Exercise:
Would you restate each entry word for word, omitting the pictures?

Data to examine:
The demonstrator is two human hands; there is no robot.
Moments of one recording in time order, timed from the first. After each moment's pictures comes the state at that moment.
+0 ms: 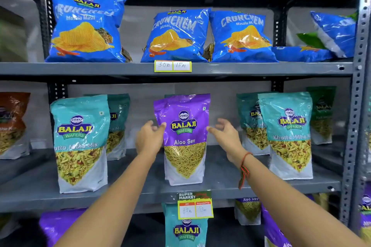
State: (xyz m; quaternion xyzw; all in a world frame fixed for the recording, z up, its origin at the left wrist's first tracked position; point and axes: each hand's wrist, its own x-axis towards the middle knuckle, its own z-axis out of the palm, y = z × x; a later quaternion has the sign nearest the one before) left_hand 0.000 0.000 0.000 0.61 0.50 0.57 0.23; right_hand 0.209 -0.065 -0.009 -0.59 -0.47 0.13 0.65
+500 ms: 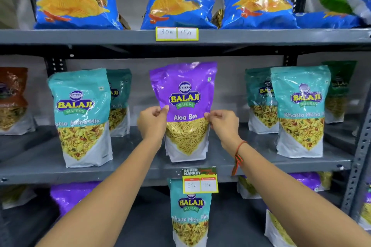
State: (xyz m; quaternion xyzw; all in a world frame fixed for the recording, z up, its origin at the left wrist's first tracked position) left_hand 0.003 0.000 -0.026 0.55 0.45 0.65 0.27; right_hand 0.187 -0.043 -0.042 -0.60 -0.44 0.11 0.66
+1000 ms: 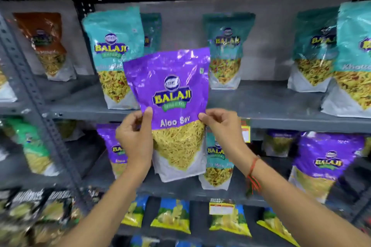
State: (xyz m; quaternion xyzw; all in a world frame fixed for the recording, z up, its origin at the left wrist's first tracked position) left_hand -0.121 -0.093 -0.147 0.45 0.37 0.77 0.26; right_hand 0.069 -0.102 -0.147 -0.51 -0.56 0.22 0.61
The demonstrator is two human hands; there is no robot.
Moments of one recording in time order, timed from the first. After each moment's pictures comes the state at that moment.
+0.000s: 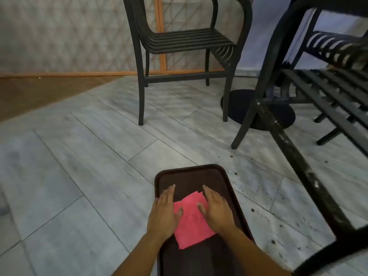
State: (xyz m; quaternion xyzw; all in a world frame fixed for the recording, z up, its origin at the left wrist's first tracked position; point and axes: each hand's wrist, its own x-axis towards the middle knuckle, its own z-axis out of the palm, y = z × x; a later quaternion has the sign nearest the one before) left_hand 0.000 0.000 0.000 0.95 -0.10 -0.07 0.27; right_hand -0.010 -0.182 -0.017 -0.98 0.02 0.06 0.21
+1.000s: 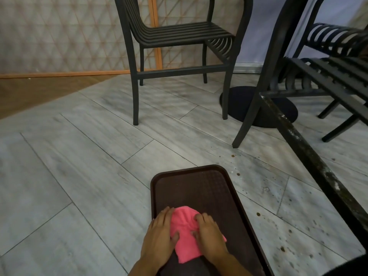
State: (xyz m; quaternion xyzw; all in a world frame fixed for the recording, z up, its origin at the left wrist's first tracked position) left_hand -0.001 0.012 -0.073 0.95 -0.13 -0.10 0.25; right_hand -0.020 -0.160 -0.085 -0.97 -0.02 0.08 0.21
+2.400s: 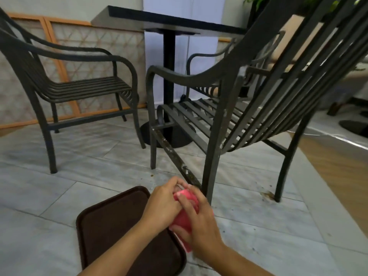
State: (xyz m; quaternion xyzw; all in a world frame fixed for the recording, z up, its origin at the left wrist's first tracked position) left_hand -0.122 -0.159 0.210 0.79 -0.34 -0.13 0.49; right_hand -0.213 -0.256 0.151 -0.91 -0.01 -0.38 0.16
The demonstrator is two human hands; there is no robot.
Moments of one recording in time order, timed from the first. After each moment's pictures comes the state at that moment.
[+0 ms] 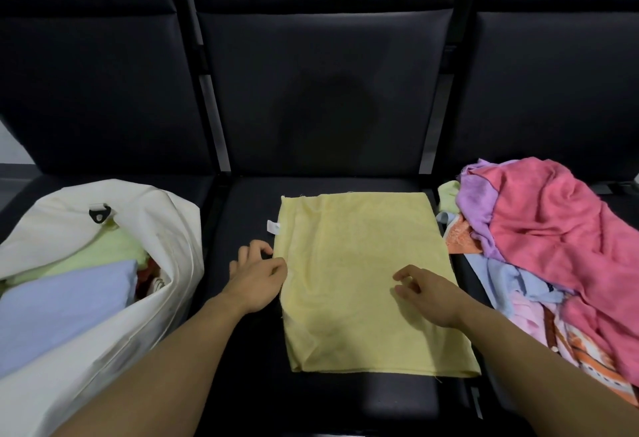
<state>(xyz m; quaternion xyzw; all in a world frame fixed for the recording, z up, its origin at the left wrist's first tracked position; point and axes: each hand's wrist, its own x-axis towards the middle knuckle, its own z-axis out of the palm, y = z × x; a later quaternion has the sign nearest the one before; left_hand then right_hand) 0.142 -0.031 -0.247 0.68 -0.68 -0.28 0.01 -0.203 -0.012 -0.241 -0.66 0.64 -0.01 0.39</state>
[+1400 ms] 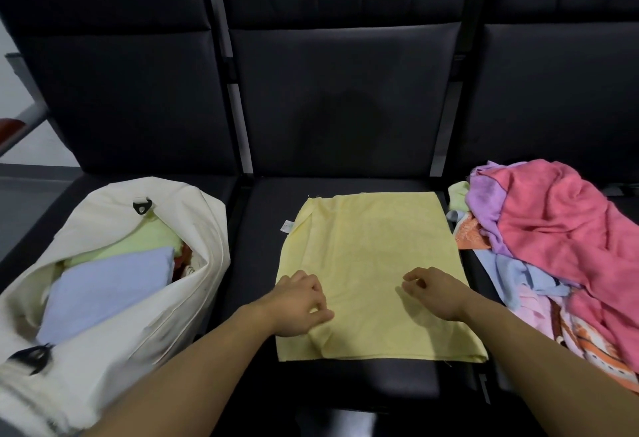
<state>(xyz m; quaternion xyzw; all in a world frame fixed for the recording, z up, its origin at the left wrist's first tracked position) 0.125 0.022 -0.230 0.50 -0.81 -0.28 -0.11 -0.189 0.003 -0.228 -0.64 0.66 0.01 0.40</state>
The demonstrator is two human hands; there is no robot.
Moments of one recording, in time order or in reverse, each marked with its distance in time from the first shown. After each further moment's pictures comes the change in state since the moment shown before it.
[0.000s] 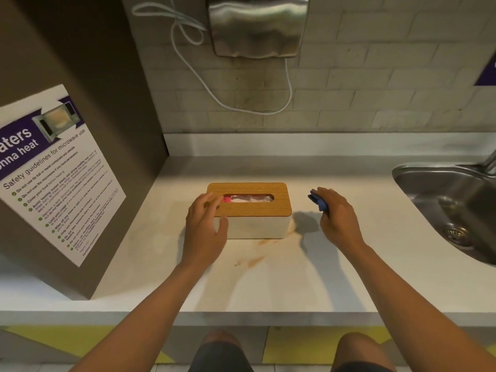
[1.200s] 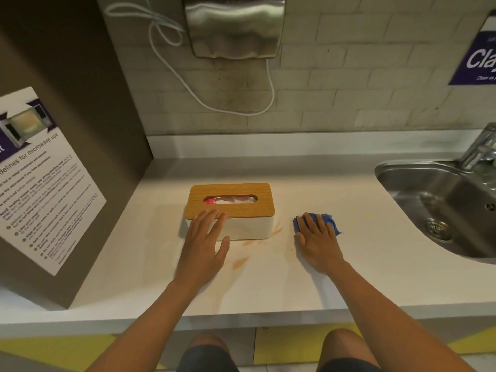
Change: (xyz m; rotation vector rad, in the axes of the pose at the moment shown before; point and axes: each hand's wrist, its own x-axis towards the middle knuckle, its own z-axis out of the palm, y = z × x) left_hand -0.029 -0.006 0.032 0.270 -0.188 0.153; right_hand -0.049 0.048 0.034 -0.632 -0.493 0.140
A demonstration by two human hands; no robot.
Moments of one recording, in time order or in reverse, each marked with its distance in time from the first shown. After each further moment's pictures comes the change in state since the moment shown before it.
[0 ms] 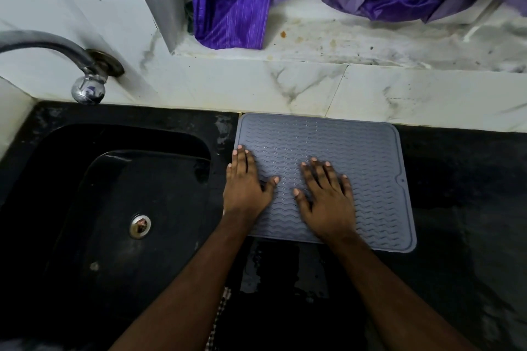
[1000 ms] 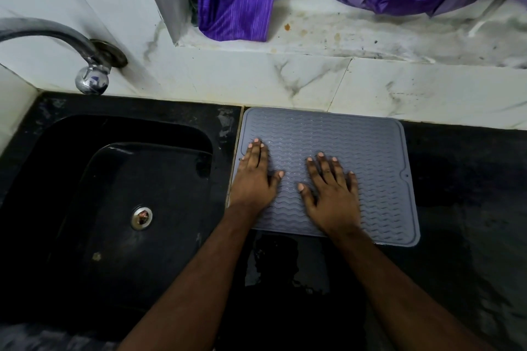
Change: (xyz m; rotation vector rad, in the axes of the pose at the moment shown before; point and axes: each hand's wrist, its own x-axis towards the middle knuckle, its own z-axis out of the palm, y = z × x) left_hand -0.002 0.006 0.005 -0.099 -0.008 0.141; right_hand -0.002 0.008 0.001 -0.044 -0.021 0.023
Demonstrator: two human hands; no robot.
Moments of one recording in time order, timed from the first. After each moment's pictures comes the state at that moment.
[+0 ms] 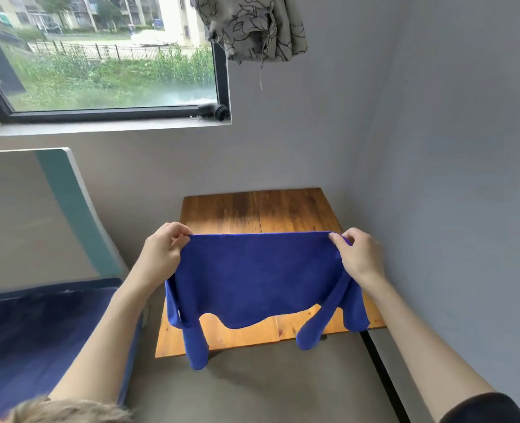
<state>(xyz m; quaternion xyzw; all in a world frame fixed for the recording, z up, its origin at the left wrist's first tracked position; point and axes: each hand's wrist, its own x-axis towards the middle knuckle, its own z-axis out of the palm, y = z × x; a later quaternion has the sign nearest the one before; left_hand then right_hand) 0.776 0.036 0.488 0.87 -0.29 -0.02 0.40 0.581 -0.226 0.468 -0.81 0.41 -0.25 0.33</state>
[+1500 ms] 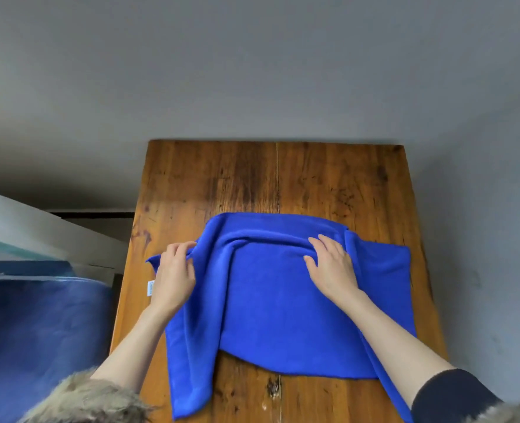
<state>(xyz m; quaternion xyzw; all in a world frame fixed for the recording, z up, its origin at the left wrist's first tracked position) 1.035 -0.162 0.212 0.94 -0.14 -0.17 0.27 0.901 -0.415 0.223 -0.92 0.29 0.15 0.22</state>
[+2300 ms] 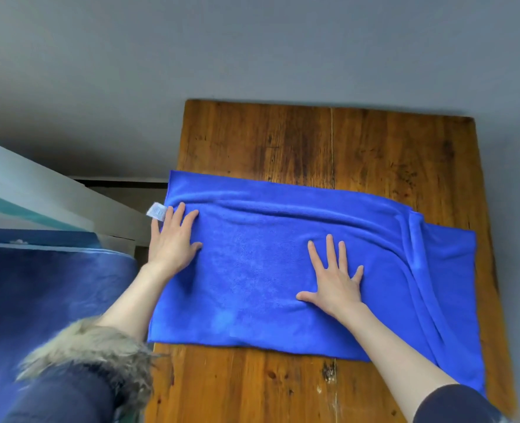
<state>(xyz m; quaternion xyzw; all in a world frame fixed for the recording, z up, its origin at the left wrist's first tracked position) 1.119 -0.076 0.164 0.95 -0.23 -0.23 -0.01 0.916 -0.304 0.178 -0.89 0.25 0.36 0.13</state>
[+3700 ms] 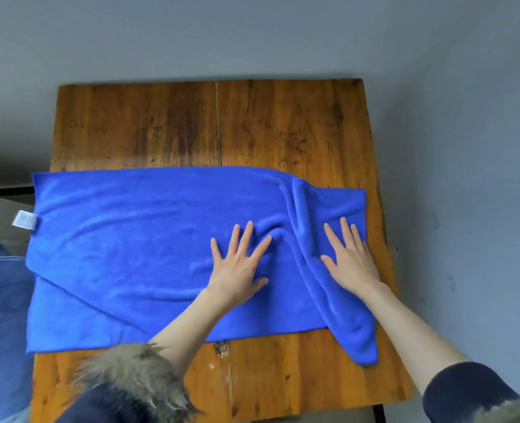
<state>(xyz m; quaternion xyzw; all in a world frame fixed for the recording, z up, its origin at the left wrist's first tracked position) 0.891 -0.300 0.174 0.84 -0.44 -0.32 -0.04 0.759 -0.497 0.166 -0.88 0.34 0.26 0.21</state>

Task response:
The demonstrator is two human hands; there is no robot.
Moments of one recording in time order, timed from the first. After each moment's pictures comes the state at that moment.
+0 ms: 
State: (xyz m; quaternion xyzw; all in a world frame fixed for the recording, z up, its origin at the left wrist's first tracked position; point and axes: each hand's wrist, its own x-axis towards the middle knuckle, its own z-axis out of the palm, y = z × x; a later quaternion has the sign nearest the one before) left_hand 0.000 0.000 0.000 0.61 0.50 0.57 0.23; right_hand 0.209 -0.065 -0.009 -0.59 -0.47 0.13 0.65
+500 ms: 
State: (xyz m; quaternion xyzw; all in a world frame fixed for the recording, z up, its origin at the left wrist's first tracked position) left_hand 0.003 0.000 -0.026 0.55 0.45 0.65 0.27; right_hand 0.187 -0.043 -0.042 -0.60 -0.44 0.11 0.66
+1000 ms: 
State: (xyz m; quaternion xyzw; all in a world frame fixed for the recording, z up, its origin at the left wrist's first tracked position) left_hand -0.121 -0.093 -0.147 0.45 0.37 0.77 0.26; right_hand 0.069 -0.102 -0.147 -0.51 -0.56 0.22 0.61
The demonstrator is two human hands; there is no robot.
Moments of one recording in time order, timed from the first. After each moment's pictures comes the state at that moment.
+0.000s: 
State: (xyz m; quaternion xyzw; all in a world frame fixed for the recording, z up, its origin at the left wrist's first tracked position; point and axes: each hand's wrist, its own x-axis towards the middle knuckle, its own z-axis out of the palm, y = z × x; a later quaternion has the sign nearest the one before) left_hand 0.000 0.000 0.000 0.95 -0.10 -0.07 0.27; right_hand -0.010 -0.182 -0.017 -0.98 0.02 0.06 0.21
+1.000s: 
State: (xyz m; quaternion xyzw; all in a world frame fixed for the recording, z up, its origin at the left wrist's first tracked position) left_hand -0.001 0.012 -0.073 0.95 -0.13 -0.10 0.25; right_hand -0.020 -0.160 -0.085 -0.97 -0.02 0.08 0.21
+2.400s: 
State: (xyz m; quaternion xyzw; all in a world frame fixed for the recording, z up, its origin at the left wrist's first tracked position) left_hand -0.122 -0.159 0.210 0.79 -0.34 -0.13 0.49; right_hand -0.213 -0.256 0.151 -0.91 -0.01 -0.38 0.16
The demonstrator is two human hands; there is no robot.
Moments of one recording in time order, timed from the first. After each moment's pictures comes the state at that moment.
[+0 ms] 
<state>(xyz m; quaternion xyzw; all in a world frame fixed for the recording, z up, its origin at the left wrist's first tracked position; point and axes: each hand's wrist, its own x-axis towards the middle knuckle, its own z-axis out of the palm, y = z × x; a later quaternion has the sign nearest the one before; left_hand then right_hand) 0.142 -0.031 -0.247 0.68 -0.68 -0.28 0.01 -0.203 -0.012 -0.241 -0.66 0.64 -0.01 0.39</state>
[+1400 ms] 
<state>(xyz m; quaternion xyzw; all in a world frame fixed for the recording, z up, its origin at the left wrist's first tracked position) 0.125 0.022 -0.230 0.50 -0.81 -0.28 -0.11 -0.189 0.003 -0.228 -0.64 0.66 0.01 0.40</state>
The demonstrator is two human hands; there is no robot.
Moments of one recording, in time order or in reverse, each marked with its distance in time from the first shown. After each further moment's pictures comes the change in state since the moment shown before it.
[0.000s] 
[1.200s] 
Change: (xyz m; rotation vector rad, in the axes of the pose at the moment shown before; point and axes: each hand's wrist, its own x-axis towards the middle knuckle, its own z-axis out of the palm, y = z × x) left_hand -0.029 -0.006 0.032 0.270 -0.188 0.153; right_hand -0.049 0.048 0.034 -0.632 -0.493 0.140
A demonstration by two human hands; no robot.
Moments of one recording, in time order or in reverse, each marked with its distance in time from the first shown. After each further moment's pictures comes the change in state since the moment shown before it.
[0 ms] 
[1000 ms] 
Change: (xyz m; rotation vector rad, in the axes of the pose at the moment shown before; point and axes: each hand's wrist, its own x-axis towards the middle knuckle, its own z-axis out of the palm, y = z × x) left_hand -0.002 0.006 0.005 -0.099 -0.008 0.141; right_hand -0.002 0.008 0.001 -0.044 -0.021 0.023
Demonstrator: two human hands; no robot.
Moments of one recording in time order, timed from the first. After each moment's pictures comes the state at that moment.
[+0 ms] 
<state>(xyz m; quaternion xyzw; all in a world frame fixed for the recording, z up, its origin at the left wrist's first tracked position; point and axes: each hand's wrist, its own x-axis towards the middle knuckle, its own z-axis out of the palm, y = z × x; a later quaternion has the sign nearest the one before; left_hand then right_hand) 0.776 0.036 0.488 0.87 -0.29 -0.02 0.40 0.581 -0.226 0.468 -0.81 0.41 -0.25 0.33</state>
[+1500 ms] 
<state>(xyz m; quaternion xyzw; all in a world frame fixed for the recording, z up, its origin at the left wrist's first tracked position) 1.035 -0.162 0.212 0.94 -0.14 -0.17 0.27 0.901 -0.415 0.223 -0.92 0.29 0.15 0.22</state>
[+2300 ms] 
<state>(xyz m; quaternion xyzw; all in a world frame fixed for the recording, z up, its origin at the left wrist's first tracked position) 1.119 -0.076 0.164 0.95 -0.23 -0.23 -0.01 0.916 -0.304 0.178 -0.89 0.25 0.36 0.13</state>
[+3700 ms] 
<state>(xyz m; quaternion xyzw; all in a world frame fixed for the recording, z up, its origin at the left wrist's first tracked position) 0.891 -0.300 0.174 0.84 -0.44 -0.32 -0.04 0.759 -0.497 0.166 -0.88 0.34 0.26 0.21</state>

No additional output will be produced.